What isn’t clear, though, is whether or not this conversation would be covered by the attorney/client privilege. The answer to that question depends on whether or not Cohen was acting as Trump’s attorney with respect to this matter, or whether Trump at least he believed it was. If that’s the case, then the conversation would be considered privileged and it would be a serious ethical violation for Cohen to make the recording, or even a summary of what’s contained in the recording, public. There would be no violation, though, if Cohen was not acting as Trump’s attorney in this matter or if it was Trump’s side that leaked the recording, thus waiving any claim to the privilege regarding its contents. The final possibility, of course, is that the tape’s existence was leaked by someone close to the Southern District’s investigation but that seems unlikely both because such an action would be a serious problem for the U.S. Attorney’s office and because this initial report seems to suggest that the tape has not yet been turned over to the F.B.I. because of the ongoing inquiry into what material seized from Cohen’s office may be covered by an applicable attorney/client privilege.

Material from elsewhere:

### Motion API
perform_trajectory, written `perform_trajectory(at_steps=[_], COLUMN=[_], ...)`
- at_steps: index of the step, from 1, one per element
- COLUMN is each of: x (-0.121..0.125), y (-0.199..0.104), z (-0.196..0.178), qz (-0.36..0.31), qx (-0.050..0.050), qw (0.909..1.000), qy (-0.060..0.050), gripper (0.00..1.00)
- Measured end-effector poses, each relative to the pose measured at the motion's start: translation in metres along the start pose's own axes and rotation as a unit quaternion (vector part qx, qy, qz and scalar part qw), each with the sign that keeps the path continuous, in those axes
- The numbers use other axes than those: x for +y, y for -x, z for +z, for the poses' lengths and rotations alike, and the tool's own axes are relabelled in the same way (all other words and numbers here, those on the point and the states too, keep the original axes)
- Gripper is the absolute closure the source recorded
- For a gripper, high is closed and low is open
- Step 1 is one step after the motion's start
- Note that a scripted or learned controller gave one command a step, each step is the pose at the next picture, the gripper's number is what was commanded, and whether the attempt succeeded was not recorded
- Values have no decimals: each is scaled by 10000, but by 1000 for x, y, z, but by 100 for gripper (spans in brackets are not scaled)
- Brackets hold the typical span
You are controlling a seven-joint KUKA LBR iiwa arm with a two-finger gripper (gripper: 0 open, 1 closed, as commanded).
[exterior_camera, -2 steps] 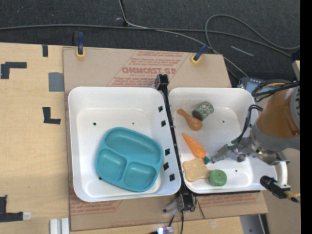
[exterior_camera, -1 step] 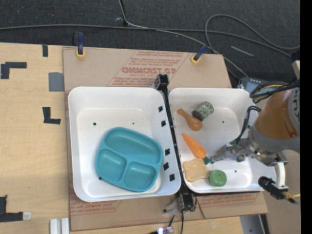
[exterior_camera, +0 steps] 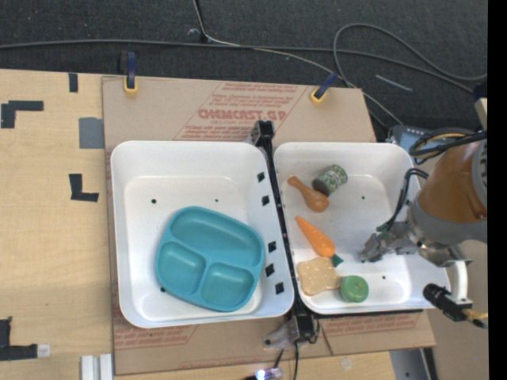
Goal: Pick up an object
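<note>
Arm: the grey arm with the orange band (exterior_camera: 450, 182) is reaching into the right-hand shallow white bin (exterior_camera: 372, 155) from the right side, its wrist hanging low over the bin floor.
Gripper: the dark two-finger gripper (exterior_camera: 377, 249) is hovering just above bare white floor near the bin's right wall; whether it is open or closed I cannot tell from this slant, and nothing is showing between its tips.
Nearest candidates: the small round green plastic piece (exterior_camera: 354, 289) is lying near the front wall, touching or just beside the flat tan toast-shaped toy slice (exterior_camera: 318, 275); the orange toy carrot (exterior_camera: 317, 238) is lying tilted just above the slice.
Further candidates: the brown wooden spoon-shaped piece (exterior_camera: 308, 195) and the small dark cylinder with a green patterned end (exterior_camera: 329, 179) are sitting close together toward the back.
Left bin: the teal three-compartment plastic tray (exterior_camera: 208, 257) is resting in the left white bin (exterior_camera: 135, 165), well apart from the gripper.
Handling judgement: the carrot is looking light, stiff and smooth, likely slippery; gripping across its thicker middle seems safest. The slice is looking too flat to pinch easily.
Risk: the crowded front pieces may be nudged aside.
</note>
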State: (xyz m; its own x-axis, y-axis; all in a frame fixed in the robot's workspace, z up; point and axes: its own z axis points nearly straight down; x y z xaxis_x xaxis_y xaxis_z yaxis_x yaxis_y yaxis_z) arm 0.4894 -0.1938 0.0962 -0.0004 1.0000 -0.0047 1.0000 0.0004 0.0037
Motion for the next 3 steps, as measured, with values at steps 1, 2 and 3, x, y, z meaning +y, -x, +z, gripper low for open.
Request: perform_trajectory(at_steps=[1,2,3], x=[5,-3,1], y=[6,1,5], z=[-45,-96,-158], qz=[-2,-5,-6], qx=[17,17,11], qw=[10000,10000,10000], qy=[-6,-3,5], gripper=[100,100,100])
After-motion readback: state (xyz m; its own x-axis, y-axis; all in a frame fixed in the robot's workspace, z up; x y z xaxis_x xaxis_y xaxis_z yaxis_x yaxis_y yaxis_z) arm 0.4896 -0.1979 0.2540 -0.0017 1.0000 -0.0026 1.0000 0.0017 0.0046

It’s too early to tell what impact this tape, and any others that might exist, could have on the investigations swirling around the President, but it’s clearly not good news and yet another indication of just how important the developments regarding Michael Cohen could end up being. Within weeks after the F.B.I. search of Cohen’s home and office, there were signs that the President was clearly worried that his former attorney might cooperate with investigators and that, generally speaking, he was more worried about the Cohen investigation than the Mueller investigation. Those reports resurfaced in May. Last month, we learned that Cohen’s defense team had terminated a joint defense agreement with Trump’s legal team and that Cohen has said in an off-camera interview with ABC News that he was primarily concerned with himself and his family. Both of these were seen as pointing to the possibility that Cohen, the man who reportedly knows all of Donald Trump’s secrets might be about to become a cooperating witness with prosecutors in both New York and Washington. If true, that could be the most significant development of all in this entire investigation.